Entrance to the market is a cool twenty pounds; the men at the gate were nice enough not to charge us for the cameras (everything is a money making enterprise here, it seems).P1012064_2

According to a number of drovers (seems to be the appropriate word), there are anywhere between four to seven thousand camels on any given day in the market; most come up from the Sudan and Somalia, where they’re held in quarantine for three days, before being put on trucks in Aswan and driven north to Birqash. Specific herds are marked with a series of symbols and numbers and colors to indicate their owners, and once in the market, drovers tie one on their front legs to the back leg of another camel to keep them from running, though they still manage to elude their owners with a sometimes surprising grace.

What does a good camel cost? What is a good camel, anyway?

Good camels, according to one man, are defined by their teeth; the prevailing mentality (as I asked a few random men) being that teeth are one of the only thing that you can’t change — big teeth indicate a big camel. Most of the beasts here are rather emaciated from their journey, and once bought, their new owners nurse them back to health. Aesthetics are not a part of the decision.

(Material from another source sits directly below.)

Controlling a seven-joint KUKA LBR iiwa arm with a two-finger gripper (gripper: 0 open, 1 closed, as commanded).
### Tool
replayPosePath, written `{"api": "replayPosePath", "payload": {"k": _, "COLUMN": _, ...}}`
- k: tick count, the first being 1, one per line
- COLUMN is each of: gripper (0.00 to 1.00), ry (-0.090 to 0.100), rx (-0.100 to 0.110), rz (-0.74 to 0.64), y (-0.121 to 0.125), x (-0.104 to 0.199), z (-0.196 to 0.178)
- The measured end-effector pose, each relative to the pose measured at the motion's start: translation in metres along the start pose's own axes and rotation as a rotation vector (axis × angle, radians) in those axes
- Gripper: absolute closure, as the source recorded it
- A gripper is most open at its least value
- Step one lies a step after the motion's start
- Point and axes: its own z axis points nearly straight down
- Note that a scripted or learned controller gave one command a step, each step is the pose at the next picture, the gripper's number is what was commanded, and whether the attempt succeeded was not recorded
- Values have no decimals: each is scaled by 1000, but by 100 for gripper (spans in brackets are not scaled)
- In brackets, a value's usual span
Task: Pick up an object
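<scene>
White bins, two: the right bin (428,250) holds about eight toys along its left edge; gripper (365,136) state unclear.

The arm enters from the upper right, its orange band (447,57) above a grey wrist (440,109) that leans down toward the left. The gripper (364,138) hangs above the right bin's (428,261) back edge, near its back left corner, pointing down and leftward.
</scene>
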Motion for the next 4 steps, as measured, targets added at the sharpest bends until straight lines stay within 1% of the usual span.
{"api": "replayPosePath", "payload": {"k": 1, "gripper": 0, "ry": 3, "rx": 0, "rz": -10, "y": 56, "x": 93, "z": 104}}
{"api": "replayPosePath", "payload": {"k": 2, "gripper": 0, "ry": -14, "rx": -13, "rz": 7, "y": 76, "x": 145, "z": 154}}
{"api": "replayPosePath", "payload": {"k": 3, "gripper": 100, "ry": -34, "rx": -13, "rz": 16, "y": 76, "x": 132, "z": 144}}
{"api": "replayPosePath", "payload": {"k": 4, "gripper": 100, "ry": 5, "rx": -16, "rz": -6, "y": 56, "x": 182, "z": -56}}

P1012056I should also point out the remarkable amount of cruelty that goes down in the market. Camels are beaten with cane poles by their drovers to stay in their circles and keep them in line. When a camel is brought up for auction, its cheeks are hit with the same poles so it will growl and reveal its teeth. Some have blood in their eyes. Not for the faint of heart.

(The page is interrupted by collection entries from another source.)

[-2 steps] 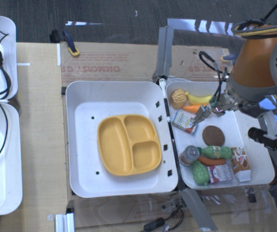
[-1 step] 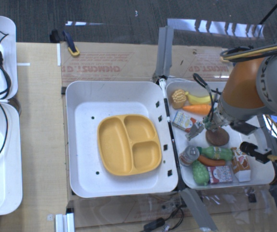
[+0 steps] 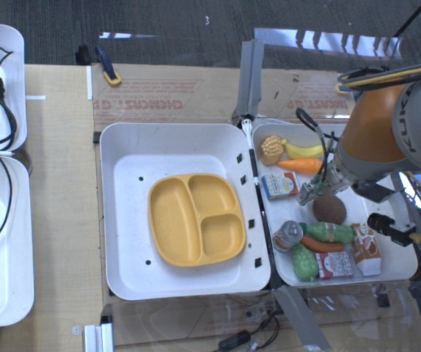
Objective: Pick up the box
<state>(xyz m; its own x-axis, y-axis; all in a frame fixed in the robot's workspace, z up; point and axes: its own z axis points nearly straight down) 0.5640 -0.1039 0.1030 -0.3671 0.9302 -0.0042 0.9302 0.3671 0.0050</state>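
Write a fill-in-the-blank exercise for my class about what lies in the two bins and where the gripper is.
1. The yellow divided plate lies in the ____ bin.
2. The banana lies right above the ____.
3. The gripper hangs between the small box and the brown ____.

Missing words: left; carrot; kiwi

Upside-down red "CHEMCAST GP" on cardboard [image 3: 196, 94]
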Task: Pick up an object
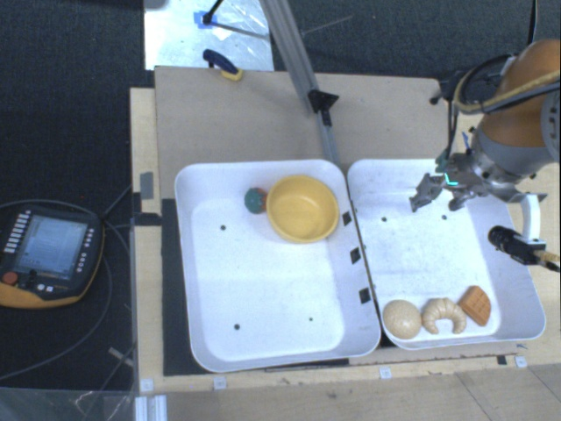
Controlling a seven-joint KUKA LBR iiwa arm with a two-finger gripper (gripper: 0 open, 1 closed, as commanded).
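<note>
Hovering over the upper part of the right bin, the gripper has its 2 fingers spread, with nothing between them. Along that bin's near edge lie a round bun, a croissant and a waffle piece. The left bin holds a yellow bowl with a green ball touching it.

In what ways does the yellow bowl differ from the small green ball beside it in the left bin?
The yellow bowl is much larger than the green ball. The bowl is pale yellow; the ball is dark green. The bowl is an open, hollow dish standing upright, while the ball is a closed round shape. Both lie in the left bin, near its far edge, right beside each other.
</note>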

Most of the “ships” (Exupery’s term) bought here are used for conventional purposes; no Orientalists mounting desert expeditions. The first remark out of anyone’s mouth as to their uses is simple: “For the butcher.” Camel is a relatively inexpensive, if chewy meat (imagine a buttery version of horse). However, most of the exchange is similar to real estate: drovers swapping bargains off one another, fixing them up, and re-selling them to others.

A bargain goes down. They were shouting at each other like no one's business.

A bargain goes down. They were shouting at each other like no one's business.

Not only have I never seen so many camels, but I’ve never seen so many galabiyyas. De rigeur, really.

Ride back was considerably shorter (driver actually knew where he was going). John and I grabbed a tamiyya, and all parties went back to bed, where we collapsed from joy and exhaustion both.